Where does the word "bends" appear in the data? Copy every line that holds it.

Record excerpts Start Marker

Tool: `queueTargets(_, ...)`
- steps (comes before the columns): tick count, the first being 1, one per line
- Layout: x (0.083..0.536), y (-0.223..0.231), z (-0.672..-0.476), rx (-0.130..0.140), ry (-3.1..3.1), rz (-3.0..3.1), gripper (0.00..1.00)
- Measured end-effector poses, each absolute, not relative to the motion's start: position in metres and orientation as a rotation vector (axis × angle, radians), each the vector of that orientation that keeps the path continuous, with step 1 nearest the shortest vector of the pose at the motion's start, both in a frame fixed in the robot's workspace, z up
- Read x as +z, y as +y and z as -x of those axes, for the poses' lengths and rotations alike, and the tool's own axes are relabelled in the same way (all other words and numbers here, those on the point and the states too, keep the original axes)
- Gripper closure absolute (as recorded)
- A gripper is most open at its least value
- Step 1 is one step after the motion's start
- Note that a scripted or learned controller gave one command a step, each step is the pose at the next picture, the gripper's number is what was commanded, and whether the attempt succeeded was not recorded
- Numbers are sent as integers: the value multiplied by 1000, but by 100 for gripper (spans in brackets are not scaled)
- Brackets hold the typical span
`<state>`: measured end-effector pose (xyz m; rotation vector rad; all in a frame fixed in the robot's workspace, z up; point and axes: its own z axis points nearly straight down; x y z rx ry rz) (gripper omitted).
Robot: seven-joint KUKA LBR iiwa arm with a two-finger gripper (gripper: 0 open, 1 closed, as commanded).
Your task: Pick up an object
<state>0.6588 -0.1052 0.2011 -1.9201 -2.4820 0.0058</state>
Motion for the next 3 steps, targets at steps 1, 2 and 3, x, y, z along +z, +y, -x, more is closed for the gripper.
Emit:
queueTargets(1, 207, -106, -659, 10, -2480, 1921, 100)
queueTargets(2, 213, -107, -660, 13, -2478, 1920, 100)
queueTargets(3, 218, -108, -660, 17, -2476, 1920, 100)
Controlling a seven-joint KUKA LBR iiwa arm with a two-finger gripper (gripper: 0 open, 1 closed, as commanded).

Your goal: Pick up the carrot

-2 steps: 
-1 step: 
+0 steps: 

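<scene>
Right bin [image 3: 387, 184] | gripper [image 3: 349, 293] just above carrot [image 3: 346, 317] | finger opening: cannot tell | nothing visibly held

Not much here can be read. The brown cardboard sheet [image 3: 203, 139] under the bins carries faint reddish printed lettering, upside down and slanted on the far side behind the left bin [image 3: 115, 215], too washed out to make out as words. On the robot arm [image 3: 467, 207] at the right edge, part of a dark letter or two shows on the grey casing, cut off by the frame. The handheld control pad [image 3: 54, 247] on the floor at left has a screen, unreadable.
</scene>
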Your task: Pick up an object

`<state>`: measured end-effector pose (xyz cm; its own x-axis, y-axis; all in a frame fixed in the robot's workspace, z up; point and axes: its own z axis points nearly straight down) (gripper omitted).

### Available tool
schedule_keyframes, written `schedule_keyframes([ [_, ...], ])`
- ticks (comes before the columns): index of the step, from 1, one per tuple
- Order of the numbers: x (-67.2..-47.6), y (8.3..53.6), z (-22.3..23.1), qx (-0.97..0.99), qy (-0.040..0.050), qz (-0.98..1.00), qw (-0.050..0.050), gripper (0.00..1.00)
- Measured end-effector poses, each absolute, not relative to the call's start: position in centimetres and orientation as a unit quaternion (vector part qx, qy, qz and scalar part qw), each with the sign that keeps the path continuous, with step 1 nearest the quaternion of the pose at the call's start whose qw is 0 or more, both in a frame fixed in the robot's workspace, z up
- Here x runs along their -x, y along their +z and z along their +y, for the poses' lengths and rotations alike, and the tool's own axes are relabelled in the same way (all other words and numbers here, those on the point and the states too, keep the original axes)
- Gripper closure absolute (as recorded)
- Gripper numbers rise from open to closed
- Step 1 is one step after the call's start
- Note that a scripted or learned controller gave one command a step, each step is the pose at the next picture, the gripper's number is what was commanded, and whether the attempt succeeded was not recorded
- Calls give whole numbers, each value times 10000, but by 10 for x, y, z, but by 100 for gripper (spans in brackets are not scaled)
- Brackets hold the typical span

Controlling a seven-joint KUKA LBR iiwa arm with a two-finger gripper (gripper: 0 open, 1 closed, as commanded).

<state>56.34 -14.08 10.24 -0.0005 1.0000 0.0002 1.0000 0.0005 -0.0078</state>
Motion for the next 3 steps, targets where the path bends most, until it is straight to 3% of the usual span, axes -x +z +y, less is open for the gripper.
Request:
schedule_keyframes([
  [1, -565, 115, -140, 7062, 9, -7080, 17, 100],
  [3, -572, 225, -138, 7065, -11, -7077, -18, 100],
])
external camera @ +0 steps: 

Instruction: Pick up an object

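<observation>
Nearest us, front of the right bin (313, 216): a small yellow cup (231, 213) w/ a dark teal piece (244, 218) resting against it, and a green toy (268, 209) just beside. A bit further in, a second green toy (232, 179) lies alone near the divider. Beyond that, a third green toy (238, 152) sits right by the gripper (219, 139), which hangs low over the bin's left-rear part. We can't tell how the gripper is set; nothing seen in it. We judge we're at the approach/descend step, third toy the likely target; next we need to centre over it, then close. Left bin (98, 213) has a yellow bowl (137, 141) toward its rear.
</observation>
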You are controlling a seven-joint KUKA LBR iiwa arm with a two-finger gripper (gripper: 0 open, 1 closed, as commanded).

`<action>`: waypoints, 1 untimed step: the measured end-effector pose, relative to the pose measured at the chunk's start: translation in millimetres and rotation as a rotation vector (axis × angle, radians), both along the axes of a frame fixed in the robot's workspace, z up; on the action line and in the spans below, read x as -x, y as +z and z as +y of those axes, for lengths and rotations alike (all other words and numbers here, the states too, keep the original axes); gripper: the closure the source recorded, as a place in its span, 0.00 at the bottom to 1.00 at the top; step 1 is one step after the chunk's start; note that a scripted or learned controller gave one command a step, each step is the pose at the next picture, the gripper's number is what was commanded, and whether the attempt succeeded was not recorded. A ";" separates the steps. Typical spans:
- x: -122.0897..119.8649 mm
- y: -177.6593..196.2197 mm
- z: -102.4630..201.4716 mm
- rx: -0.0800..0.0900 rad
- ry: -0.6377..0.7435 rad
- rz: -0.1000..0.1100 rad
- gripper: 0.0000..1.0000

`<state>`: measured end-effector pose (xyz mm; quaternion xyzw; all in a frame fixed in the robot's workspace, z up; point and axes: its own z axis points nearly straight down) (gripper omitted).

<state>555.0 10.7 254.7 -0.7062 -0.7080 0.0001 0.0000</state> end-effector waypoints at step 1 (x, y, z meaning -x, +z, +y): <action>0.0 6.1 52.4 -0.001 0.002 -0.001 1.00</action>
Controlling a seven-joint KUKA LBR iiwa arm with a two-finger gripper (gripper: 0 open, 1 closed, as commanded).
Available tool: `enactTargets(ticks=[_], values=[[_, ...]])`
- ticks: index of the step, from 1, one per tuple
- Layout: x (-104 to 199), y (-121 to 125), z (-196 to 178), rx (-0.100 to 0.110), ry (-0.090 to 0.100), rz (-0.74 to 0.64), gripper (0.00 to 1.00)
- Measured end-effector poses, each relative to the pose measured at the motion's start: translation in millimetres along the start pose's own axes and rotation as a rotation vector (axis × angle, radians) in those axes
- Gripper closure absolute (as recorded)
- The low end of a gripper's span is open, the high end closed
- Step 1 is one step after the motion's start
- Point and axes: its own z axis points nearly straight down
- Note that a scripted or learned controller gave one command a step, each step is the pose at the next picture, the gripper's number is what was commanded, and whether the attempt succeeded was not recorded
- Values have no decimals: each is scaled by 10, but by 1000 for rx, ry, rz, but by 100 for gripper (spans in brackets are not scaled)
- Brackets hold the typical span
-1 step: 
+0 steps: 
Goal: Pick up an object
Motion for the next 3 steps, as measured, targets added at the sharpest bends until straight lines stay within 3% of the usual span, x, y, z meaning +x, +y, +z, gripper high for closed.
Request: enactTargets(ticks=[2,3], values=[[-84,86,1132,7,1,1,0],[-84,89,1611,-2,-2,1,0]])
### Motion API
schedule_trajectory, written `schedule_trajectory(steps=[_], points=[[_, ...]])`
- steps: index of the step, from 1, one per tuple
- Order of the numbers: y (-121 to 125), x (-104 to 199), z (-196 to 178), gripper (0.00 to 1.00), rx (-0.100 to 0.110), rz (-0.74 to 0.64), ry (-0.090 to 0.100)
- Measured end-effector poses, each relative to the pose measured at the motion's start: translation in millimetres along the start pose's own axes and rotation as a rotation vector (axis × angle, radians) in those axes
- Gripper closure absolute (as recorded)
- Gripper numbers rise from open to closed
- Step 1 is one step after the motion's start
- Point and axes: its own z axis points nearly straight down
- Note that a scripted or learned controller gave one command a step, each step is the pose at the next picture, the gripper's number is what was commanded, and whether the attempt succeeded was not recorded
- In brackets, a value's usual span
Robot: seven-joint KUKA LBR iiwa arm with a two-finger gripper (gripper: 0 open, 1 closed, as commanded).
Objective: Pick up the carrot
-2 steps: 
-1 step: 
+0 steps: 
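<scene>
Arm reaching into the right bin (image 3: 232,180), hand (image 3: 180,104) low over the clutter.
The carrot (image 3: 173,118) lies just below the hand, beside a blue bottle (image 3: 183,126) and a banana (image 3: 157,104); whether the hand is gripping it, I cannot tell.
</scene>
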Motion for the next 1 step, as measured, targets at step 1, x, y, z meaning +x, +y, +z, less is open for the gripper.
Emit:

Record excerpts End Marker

• Answer to the exercise
Motion for the next 3 steps, targets where the path bends most, until it is straight to 3% of the usual span, axes -x +z +y, less is open for the gripper.
Motion for the next 3 steps, as measured, targets added at the sharpest bends until straight lines stay within 3% of the usual span, x, y, z meaning +x, +y, +z, gripper high for closed.

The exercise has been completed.